В концертном зале отеля "Космос" состоялся тематический вечер под названием "Древнегреческая мифология и балет". Это первая часть цикла, далее отношения с мифологией будут выяснять опера, драма и изобразительное искусство.
Идея цикла пришла в голову антрепренеру Валерию Сергееву — главному поставщику балетных бригад на Кипр и в Грецию. Идея здравая. В мифологических сюжетах балет черпал вдохновение с рождения: еще 400 лет назад любимой ролью Людовика XIV (которого французы считают первым профессиональным танцовщиком) был Аполлон, отчего монарх и получил кличку Король-солнце. Амуры и зефиры не слетали со сцены в пушкинские времена; в пору академического расцвета мэтр Петипа именовал стройные шеренги женского кордебалета то наядами, то дриадами; следующая вспышка анакреонтической эпидемии поразила балет в эпоху декаданса, а в 30-е годы советские балетмейстеры умудрились придать мифам явственный героический акцент. Так что репертуар для тематического вечера набирался обширный.
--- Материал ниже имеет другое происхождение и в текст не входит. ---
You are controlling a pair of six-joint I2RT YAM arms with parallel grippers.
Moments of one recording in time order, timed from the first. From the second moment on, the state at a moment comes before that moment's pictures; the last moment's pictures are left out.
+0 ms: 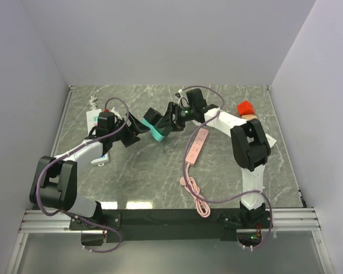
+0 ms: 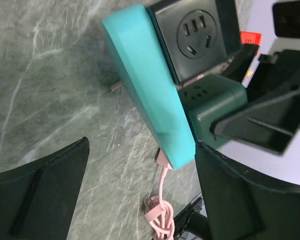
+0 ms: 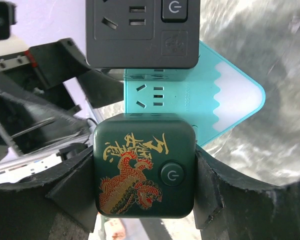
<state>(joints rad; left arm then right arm) -0.20 1.45 0.75 0.12 0.45 -0.92 0.46 2.05 1.50 -0.19 -0.80 0.69</state>
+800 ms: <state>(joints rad) -0.24 1.44 0.79 0.02 0.29 -0.99 0.61 1.91 1.32 -0.01 -0.55 0.79</state>
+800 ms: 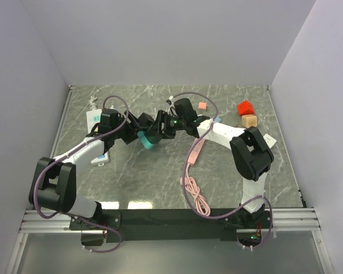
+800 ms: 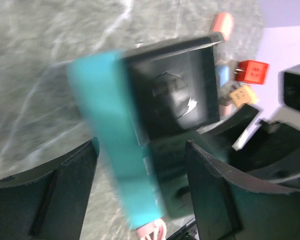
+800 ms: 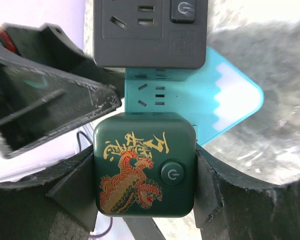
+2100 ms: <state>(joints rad) -0.28 1.60 0.83 0.17 0.41 -1.03 0.53 1.82 1.19 0.01 -0.57 0.85</state>
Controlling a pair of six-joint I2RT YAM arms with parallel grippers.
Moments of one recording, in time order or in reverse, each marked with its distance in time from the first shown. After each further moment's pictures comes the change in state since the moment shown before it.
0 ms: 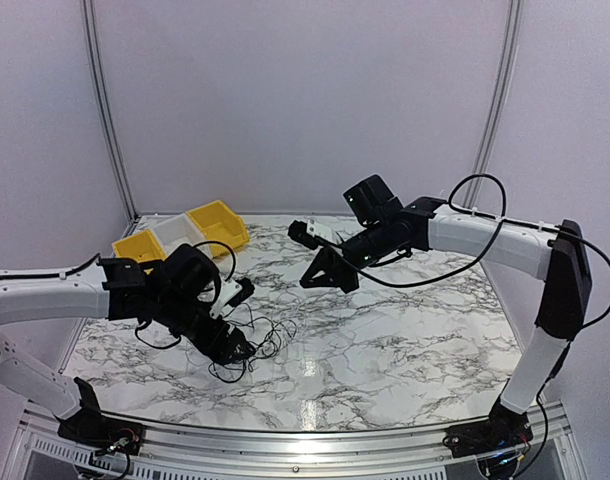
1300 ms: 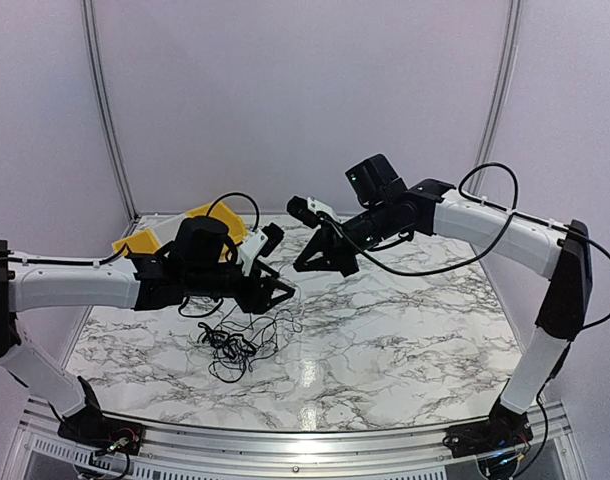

Публика подобралась культурная — энтузиастки-пенсионерки, родители с детьми, приглашенные официальные лица. Вечер вела Элеонора Беляева (та самая, из "Музыкального киоска") — в черной тунике, с греческой прической и гримом трагической Федры. Глубоким чарующим голосом с богатыми модуляциями она зачитывала избранные места из популярной книжки "Мифы Древней Греции", а балетные номера служили живой иллюстрацией.
Вечер открыл знаменитый "Послеполуденный отдых фавна" Вацлава Нижинского, наделавший в 1912 году в Париже много шуму по причине эротической распущенности: Фавн занимался вуайеризмом (подсматривал за купающимися нимфами) и фетишизмом (развлекался с покрывалом, утерянным купальщицей). Со временем балет был зачислен в первенцы хореографического модернизма и никого больше не шокировал. Однако в исполнении Санкт-Петербургского балета "Римский-Корсаков" и его руководителя профессора Никиты Долгушина хрестоматийный спектакль обрел первозданную непристойность. 62-летний танцовщик, изображавший пробуждение чувственности, шлифовал эротичные профильные позы, сверкал глазами, шевелил хвостиком и топотал ногами в золотых башмачках. Пухлая нимфа пугалась, как провинциальная студентка на экзамене, услышавшая нескромное предложение из уст уважаемого профессора. Знаменитый финал мэтр исполнил с отточенным мастерством: расстелил покрывало, воздел крестец, резко опустил и прогнулся с распахнутым ртом. Московская публика сначала подавленно замерла, но, придя в себя, ответила растерянным аплодисманом.
После такого зачина классическое па-де-де "Диана и Актеон", поставленное Агриппиной Вагановой в оптимистичные 30-е, выглядело топорной производственной гимнастикой. Морихиро Ивата, маленький японец из Большого театра, истосковавшийся на ролях Коньков-Горбунков и Обезьян, жаждал блеснуть техникой и прыжками. Дорвавшись до героического Актеона, он рвал кулисы разножками жете и метал пируэты крупным бисером. Зато его элегантная коллега Анна Иванова передвигалась, как по светской гостиной — избегая резких движений и смещаясь от центра не более чем метра на три.
Финальным испытанием стала "Вальпургиева ночь", представленная "Русским балетом" Вячеслава Гордеева. Знаменитую хореографическую сюиту советского классика Леонида Лавровского в редакции профессора Гордеева было не узнать. Кордебалет, сбившись в кучу, вяло лягался и пихался локтями. В центре беспрестанно вертелся и вихлялся солист-пан. В общую кучу вклинивалась солистка-вакханка с лицом заматеревшей труженицы прилавка, грубо наворачивала пируэты, остервенело скакала на пуантах, но опасливо шла на верхние поддержки к рослому, но чахлому партнеру-вакху.
А впрочем, просветительский вечер удался: невинная публика охотно приобщилась к мифам и балетной истории. Записавшее вечер ТВЦ приобщит к прекрасному телеаудиторию. А качественно исполненный балет, похоже, останется неким историческим мифом.